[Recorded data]
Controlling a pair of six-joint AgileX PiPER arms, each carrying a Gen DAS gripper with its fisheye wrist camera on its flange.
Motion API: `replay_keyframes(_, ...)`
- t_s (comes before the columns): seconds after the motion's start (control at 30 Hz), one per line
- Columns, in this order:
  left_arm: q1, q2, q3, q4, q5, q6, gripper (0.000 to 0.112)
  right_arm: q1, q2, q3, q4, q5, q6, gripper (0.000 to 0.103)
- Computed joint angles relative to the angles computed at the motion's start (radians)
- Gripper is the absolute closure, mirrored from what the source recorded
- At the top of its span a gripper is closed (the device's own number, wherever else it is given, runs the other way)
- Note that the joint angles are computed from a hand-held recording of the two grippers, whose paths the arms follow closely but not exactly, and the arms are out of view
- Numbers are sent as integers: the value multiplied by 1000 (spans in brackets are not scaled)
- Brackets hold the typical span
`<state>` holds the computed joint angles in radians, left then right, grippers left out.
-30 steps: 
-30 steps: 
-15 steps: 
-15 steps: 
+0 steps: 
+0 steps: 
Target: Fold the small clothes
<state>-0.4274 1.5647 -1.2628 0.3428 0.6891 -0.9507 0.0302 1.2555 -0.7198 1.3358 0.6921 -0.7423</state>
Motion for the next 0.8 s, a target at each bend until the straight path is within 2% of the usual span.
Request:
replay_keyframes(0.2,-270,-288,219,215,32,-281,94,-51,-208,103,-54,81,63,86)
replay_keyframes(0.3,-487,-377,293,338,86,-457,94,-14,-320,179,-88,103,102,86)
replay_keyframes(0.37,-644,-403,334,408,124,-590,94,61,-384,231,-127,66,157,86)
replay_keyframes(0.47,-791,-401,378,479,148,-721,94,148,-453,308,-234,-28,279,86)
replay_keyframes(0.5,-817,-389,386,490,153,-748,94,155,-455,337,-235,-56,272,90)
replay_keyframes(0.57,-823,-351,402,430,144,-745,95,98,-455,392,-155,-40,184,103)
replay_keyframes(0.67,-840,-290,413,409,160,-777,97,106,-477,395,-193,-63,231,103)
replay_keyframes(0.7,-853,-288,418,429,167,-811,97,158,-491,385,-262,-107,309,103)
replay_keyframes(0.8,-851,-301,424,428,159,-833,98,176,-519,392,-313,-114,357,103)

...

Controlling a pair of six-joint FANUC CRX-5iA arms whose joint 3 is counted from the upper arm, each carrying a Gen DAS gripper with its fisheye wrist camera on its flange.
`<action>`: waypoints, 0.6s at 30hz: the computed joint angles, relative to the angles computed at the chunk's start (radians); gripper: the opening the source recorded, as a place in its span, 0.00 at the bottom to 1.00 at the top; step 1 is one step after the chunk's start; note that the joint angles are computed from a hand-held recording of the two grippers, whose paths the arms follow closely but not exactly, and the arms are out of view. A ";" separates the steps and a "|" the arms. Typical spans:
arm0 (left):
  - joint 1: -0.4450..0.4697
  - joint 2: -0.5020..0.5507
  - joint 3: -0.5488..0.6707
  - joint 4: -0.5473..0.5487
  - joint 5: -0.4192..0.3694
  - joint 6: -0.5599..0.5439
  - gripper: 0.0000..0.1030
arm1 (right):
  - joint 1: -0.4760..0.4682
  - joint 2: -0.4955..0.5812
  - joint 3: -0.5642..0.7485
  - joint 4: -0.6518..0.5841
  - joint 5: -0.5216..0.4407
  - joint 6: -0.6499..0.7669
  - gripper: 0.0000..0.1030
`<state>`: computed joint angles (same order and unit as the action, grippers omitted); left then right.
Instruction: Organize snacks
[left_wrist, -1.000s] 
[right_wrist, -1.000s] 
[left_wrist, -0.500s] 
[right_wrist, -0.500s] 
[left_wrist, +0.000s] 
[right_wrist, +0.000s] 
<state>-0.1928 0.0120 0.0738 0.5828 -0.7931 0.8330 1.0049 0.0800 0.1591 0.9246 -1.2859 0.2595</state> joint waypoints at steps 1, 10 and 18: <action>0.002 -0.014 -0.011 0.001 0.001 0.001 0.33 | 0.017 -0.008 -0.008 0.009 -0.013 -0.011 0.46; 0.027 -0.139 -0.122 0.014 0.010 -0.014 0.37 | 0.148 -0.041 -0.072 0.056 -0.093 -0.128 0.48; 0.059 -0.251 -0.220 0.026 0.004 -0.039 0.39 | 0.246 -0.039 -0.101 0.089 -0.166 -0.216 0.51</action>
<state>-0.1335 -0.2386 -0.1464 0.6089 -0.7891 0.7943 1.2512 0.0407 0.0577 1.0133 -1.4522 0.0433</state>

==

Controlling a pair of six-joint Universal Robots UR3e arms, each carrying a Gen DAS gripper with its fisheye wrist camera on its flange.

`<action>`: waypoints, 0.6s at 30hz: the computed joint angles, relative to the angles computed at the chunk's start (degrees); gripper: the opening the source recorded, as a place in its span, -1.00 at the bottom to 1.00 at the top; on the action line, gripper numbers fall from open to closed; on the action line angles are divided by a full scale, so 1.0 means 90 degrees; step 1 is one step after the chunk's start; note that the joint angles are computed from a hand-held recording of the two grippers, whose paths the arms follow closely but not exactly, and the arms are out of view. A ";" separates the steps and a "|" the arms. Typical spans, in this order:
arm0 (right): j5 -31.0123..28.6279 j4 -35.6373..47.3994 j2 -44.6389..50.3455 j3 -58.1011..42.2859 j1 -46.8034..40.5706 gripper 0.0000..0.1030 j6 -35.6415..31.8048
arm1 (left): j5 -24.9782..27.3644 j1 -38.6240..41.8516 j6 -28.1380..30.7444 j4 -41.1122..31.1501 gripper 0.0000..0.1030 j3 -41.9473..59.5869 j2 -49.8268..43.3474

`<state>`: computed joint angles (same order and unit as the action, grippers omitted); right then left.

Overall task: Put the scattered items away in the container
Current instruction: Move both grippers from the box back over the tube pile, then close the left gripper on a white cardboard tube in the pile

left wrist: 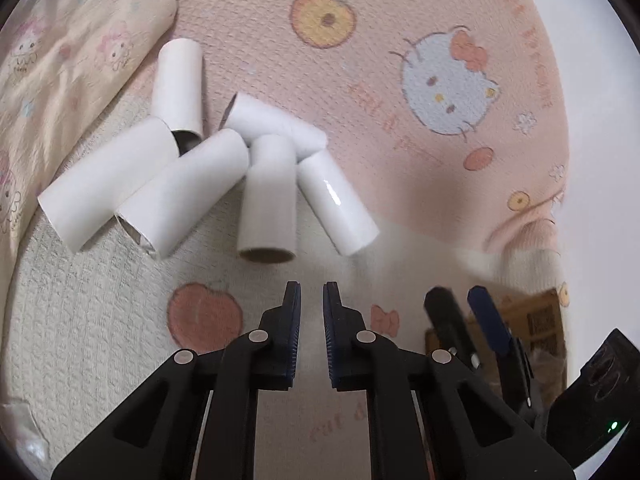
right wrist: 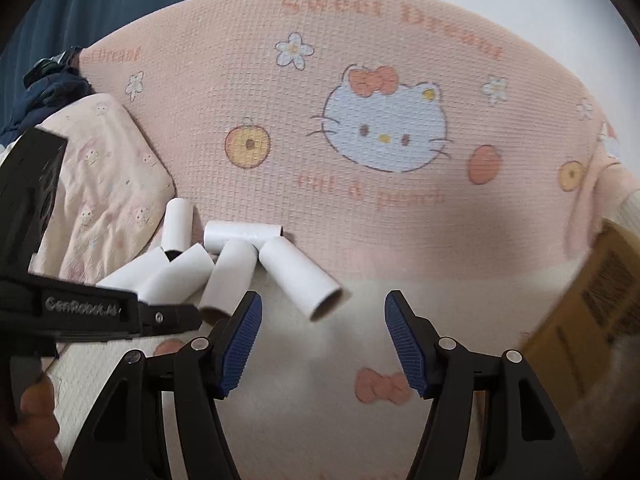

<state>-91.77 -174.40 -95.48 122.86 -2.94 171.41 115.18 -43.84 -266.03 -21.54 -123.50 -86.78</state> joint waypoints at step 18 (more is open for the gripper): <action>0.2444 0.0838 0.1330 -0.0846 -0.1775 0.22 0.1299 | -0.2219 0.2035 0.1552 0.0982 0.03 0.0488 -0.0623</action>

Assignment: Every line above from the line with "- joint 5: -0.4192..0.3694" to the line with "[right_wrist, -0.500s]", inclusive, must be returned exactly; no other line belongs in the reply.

Exercise output:
  - joint 5: -0.4192..0.3694
  - joint 6: -0.5599..0.5439
  - gripper: 0.0000..0.1030
arm1 (right):
  - joint 1: -0.4760..0.4682
  - joint 2: -0.4955..0.5812
  - joint 3: -0.5642..0.7485
  - joint 4: -0.6518..0.5841
  - joint 5: -0.5216..0.4407
  - joint 6: -0.6499..0.7669
  - gripper: 0.0000..0.1030
`<state>`: computed joint angles (same order and unit as the action, grippers omitted); left then right.
Instruction: Organize snacks
[left_wrist, -1.000s] 
[right_wrist, -1.000s] 
[left_wrist, -0.500s] 
[right_wrist, -0.500s] 

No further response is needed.